In search of tuataras
We are on a remote island off the coast of New Zealand. We came here to shoot a tuatara. Um, I don’t mean kill, I mean film these reptiles.
My family runs a nature show called Periwinkle. We travel around the globe filming nature. Mum and Dad haven’t found a tuatara yet.
It is funny we are like the family of the ‘Wild Thornberries’ except that I can’t talk to animals like Eliza. Also, I have three siblings — Isabel, 16, Chelsea and Ruth, who are twins are 14, and I am the youngest, 12.
Isabel has gone to boarding school. We have got a parrot named Peprica and a caravan for a home.
Peprica or Pep and I went to the beach looking for the tuataras. Pep doesn’t really know what a tuatara is but pretends to look for it. Chelsea and Ruth joined. While I was taking pictures of the sea and Pep, I heard Chelsea scream.
We rushed to her and asked, “What happened?”
Ruth said, “She lost Dad and Mum’s last chance of filming a tuatara. We had found it but Chelsea screamed and scared it away.”

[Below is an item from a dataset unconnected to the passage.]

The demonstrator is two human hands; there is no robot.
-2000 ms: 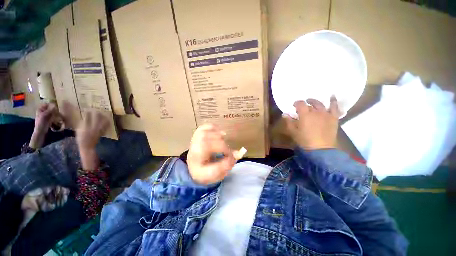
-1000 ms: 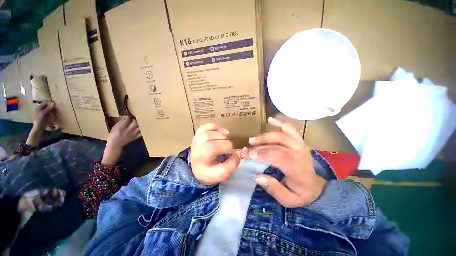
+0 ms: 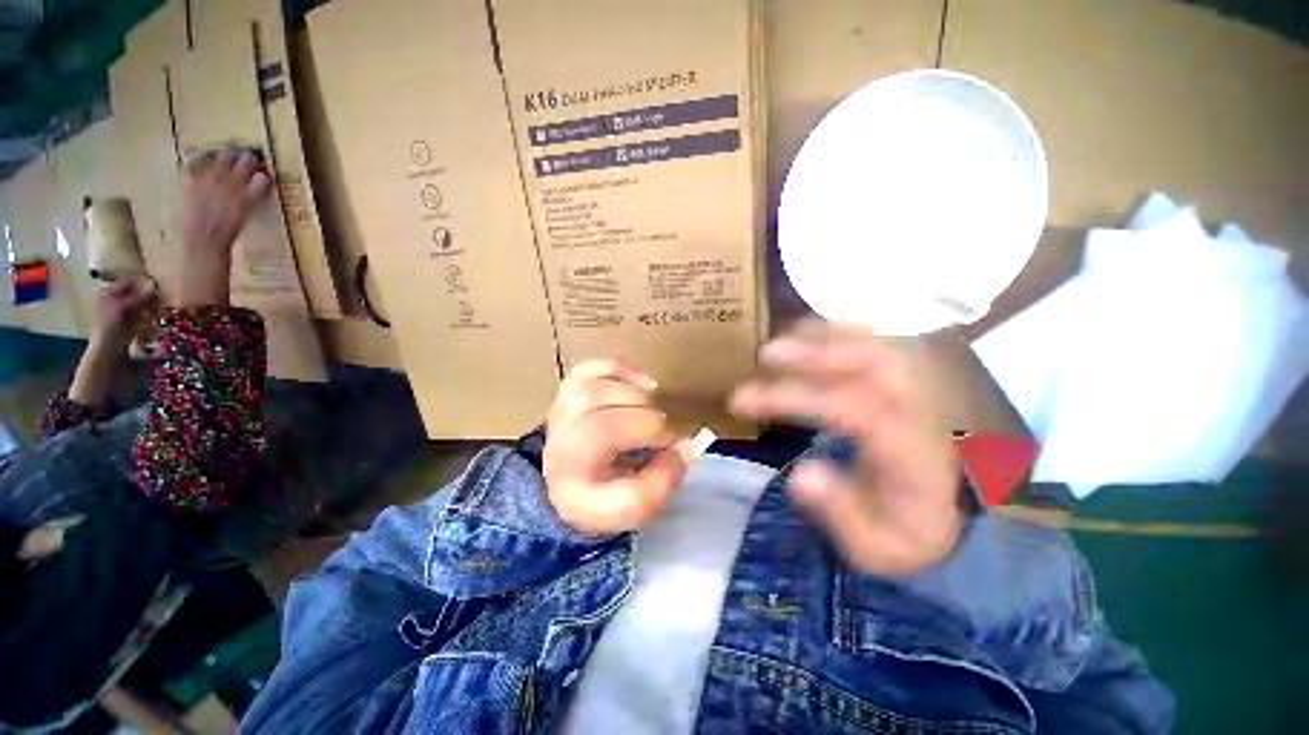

Chelsea said with a hurt expression on her face, “That was not Mum and Dad’s last chance.” Then I took off my sneakers and wrestled with Ruth on sand. We wrestled until we almost choked on the sand that filled our mouths and our lungs.
I slipped my feet into my sneakers and felt something squirming inside it. It was a tuatara. It looked like a lizard.
I called for Mum and Dad. Finally they’d got the tuatara on film.
Mum said that tuataras were almost extinct. What a pity — they were so interesting, especially when one scared Chelsea.